Hi Jakub, Willem,
On 01/08/2025 20:16, Jakub Kicinski wrote:
We keep seeing flakes on packetdrill on debug kernels, while non-debug kernels are stable, not a single flake in 200 runs. Time to give up, debug kernels appear to suffer from 10msec latency spikes and any timing-sensitive test is bound to flake.
Thank you for the patch!
Another solution might be to increase the tolerance, but I don't think it will fix all issues. I quickly looked at the last 100 runs, and I think most failures might be fixed by a higher tolerance, e.g.
# tcp_ooo-before-and-after-accept.pkt:19: timing error: expected inbound packet at 0.101619 sec but happened at 0.115894 sec; tolerance 0.014000 sec
(0.275ms above the limit!)
On MPTCP, we used to have a very high tolerance with debug kernels (>0.5s) when public CIs were very limited in terms of CPU resources. I guess having a tolerance of 0.1s would be enough, but for these MPTCP packetdrill tests, I put 0.2s for the tolerance with a debug kernel, just to be on the safe side.
Still, I think increasing the tolerance would not fix all issues. On MPTCP side, the latency introduced by debug kernel caused unexpected retransmissions due to too low RTO. I took the time to make sure injected packets were always done with enough delay, but with the TCP packetdrill tests here, it is possibly not enough to do that when I look at some recent errors, e.g.
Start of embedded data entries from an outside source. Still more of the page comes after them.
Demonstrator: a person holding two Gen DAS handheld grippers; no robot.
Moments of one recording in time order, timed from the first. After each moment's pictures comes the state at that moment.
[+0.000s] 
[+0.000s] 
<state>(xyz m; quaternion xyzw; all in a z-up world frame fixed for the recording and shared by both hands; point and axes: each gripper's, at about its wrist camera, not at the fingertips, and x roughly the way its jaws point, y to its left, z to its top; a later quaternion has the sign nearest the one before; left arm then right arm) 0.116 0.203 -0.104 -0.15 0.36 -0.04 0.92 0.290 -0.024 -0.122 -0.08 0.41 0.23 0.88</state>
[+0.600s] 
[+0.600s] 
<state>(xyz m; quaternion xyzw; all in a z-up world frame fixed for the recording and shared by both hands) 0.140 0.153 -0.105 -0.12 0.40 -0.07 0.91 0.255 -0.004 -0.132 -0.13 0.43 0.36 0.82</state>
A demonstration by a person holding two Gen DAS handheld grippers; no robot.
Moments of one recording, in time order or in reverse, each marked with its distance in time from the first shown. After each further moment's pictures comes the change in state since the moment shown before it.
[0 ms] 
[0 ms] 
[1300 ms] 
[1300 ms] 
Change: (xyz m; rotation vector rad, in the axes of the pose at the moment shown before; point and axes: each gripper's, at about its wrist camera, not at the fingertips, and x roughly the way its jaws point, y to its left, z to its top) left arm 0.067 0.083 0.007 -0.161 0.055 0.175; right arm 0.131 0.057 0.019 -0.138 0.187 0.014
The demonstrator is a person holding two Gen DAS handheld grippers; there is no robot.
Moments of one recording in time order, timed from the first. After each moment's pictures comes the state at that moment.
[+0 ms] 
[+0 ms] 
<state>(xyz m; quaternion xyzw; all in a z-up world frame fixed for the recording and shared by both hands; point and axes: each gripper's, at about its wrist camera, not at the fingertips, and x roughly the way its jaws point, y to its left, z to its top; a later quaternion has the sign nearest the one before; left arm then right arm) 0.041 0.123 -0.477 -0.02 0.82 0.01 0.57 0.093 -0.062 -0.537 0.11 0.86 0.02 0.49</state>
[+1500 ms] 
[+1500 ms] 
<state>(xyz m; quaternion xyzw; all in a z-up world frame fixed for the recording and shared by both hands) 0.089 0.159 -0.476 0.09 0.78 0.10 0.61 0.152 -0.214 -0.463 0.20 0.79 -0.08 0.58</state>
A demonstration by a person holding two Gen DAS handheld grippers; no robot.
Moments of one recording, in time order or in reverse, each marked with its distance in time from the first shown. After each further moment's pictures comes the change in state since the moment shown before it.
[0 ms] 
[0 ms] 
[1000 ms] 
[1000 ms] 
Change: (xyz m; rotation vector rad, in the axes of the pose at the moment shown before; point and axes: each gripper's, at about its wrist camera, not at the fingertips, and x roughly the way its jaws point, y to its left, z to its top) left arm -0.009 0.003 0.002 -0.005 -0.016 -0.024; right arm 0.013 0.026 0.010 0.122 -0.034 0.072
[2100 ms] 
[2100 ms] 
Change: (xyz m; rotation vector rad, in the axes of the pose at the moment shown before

tcp_zerocopy_batch.pkt:26: error handling packet: live packet payload: expected 4000 bytes vs actual 5000 bytes
At the end, and as previously mentioned, these adaptations for debug kernel are perhaps not worth it: in this environment, it is probably enough to ignore packetdrill results and focus on kernel warnings.
Acked-by: Matthieu Baerts (NGI0) matttbe@kernel.org
Cheers, Matt